Hominídeos já tinham mãos similares às nossas há 3 milhões de anos


postado em 23/01/2015 09:05

A estrutura da mão dos ancestrais humanos remotos, que viveram há 3,2 milhões de anos, sugere que eles tinham a capacidade de segurar e usar ferramentas, embora ainda não as tivessem inventado, afirmaram antropólogos nesta quinta-feira.

Até agora não se acreditava que o "Australopithecus africanus", que viveu há dois ou três milhões de anos no que agora é a África do Sul, seria capaz de construir ferramentas - a primeira evidência delas data de 2,6 milhões de anos atrás -, mas suas mãos sugerem o contrário, segundo um estudo publicado na revista especializada Science.

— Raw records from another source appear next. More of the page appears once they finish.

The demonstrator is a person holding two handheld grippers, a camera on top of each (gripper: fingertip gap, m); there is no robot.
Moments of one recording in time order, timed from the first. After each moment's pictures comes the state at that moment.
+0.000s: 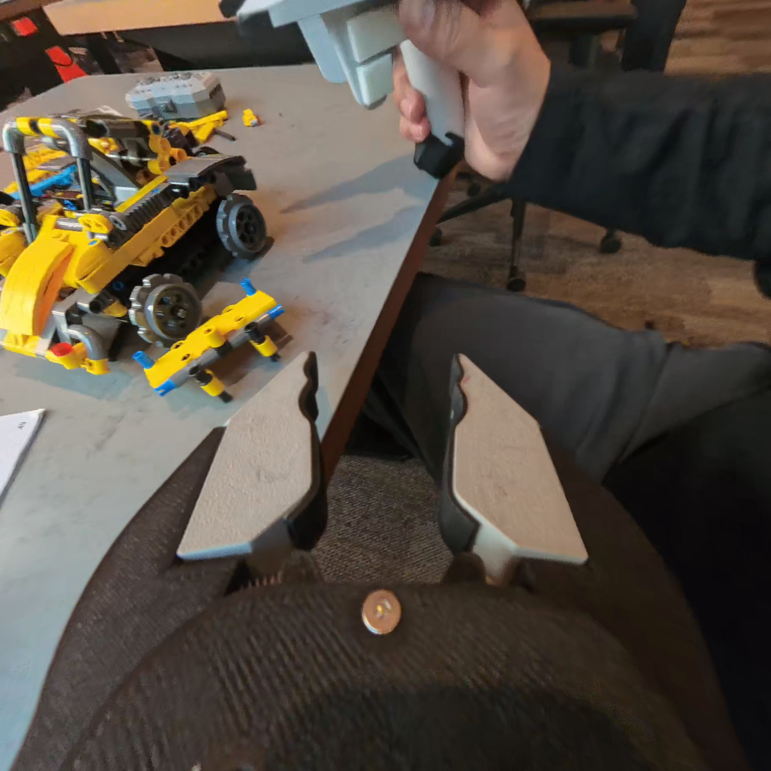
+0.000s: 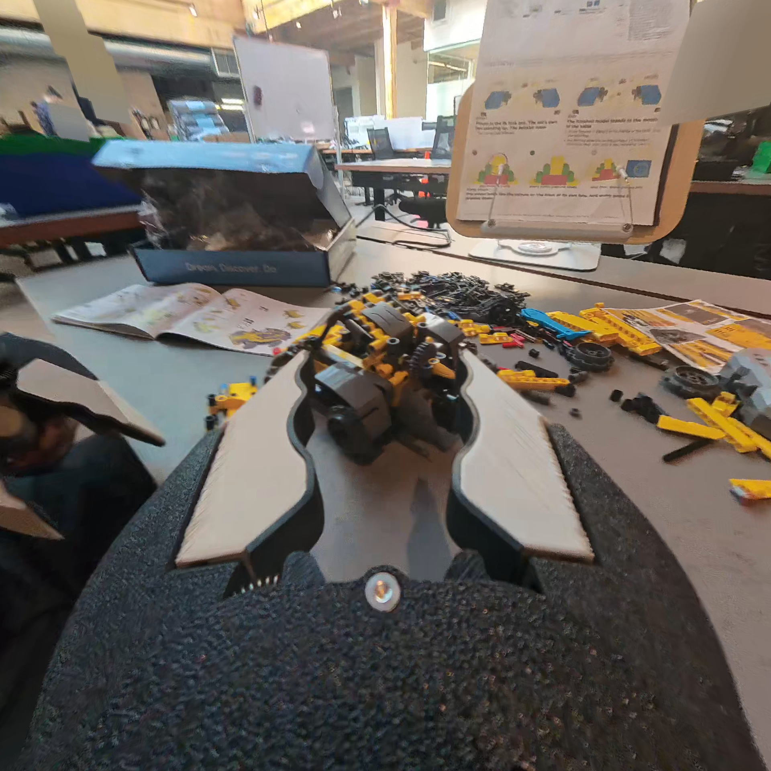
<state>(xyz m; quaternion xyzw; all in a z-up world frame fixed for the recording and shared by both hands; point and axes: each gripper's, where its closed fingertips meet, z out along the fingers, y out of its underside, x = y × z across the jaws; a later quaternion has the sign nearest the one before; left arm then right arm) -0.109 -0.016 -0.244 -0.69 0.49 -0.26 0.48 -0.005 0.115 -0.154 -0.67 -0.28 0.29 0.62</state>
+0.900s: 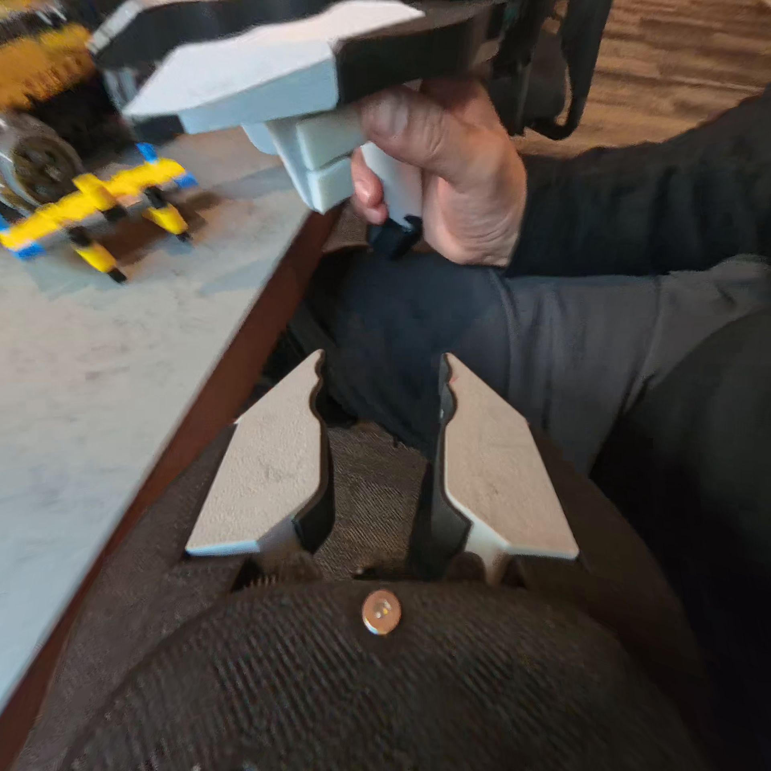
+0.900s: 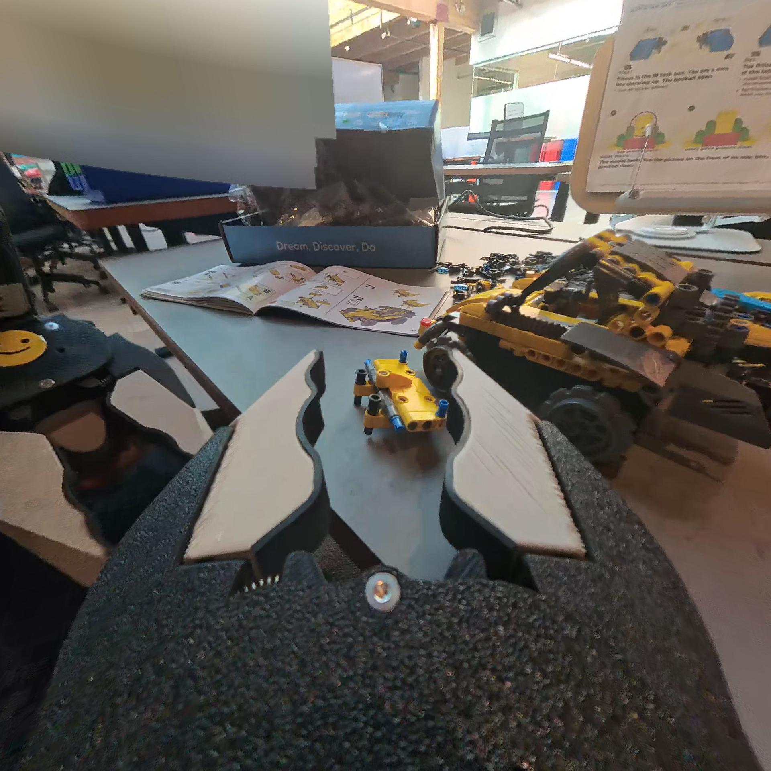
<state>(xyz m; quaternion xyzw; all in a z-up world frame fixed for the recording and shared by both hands) -0.132 -0.056 -0.281 -0.70 0.49 -0.31 0.42 -0.123 0.052 -0.203 -0.65 -0.30 0.32 0.62</state>
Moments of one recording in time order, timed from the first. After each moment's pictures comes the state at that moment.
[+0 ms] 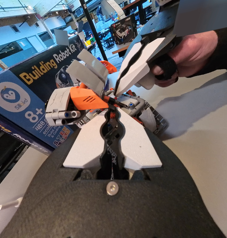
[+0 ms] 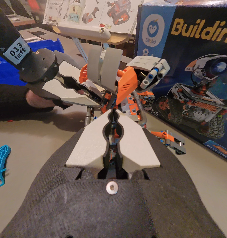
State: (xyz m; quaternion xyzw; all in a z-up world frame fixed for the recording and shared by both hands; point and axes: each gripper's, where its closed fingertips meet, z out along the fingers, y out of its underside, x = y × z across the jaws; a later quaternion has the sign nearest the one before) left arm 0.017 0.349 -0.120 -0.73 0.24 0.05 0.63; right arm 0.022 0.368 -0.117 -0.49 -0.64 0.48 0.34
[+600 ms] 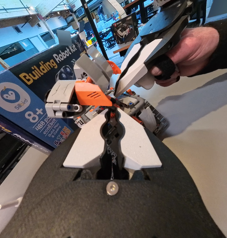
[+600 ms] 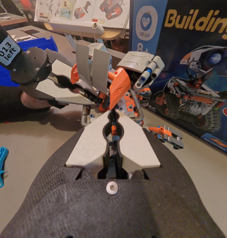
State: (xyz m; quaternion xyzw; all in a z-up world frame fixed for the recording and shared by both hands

O "Australopithecus africanus", uma criatura com aspecto simiesco e braços longos, com cérebro grande e que caminhava sobre duas patas, parece ter descido das árvores, adquirido destreza nas mãos e sido capaz de realizar movimentos motores finos.

As novas descobertas se baseiam em um novo estudo da estrutura esponjosa do osso, denominado trabecular, que pode revelar como os ossos eram usados enquanto o indivíduo estava vivo.

Por exemplo, os ossos trabeculares são muito diferentes nos humanos e nos chimpanzés, que não conseguem imitar a forma como a mão humana agarra algo com força, usando os polegares e os outros dedos.

No entanto, os fósseis de neandertais apresentam semelhanças maiores com as mãos dos humanos modernos neste sentido. Os neandertais tinham a capacidade de usar ferramentas e fazer pinturas rupestres.

Os Australopithecus também "tinham um padrão de osso trabecular tipo humano no polegar e na palma (os metacarpianos) consistente com a oposição do polegar e dos dedos, tipicamente adotado quando se manipula ferramentas", revelou a Universidade de Kent em um comunicado.

"Estes resultados apoiam a evidência arqueológica previamente publicada sobre o uso de ferramentas de pedra nos Australopithecus e aporta provas esqueléticas que revelam que nossos ancestrais remotos tinham gestos parecidos aos dos humanos desde muito antes e mais frequentemente do que tinha sido considerado antes", prosseguiu.

O estudo incluiu cientistas da University College de Londres, do Instituto Max Planck de Antropologia Evolutiva de Leipzig, Alemanha e da Universidade de Tecnologia de Viena, na Áustria.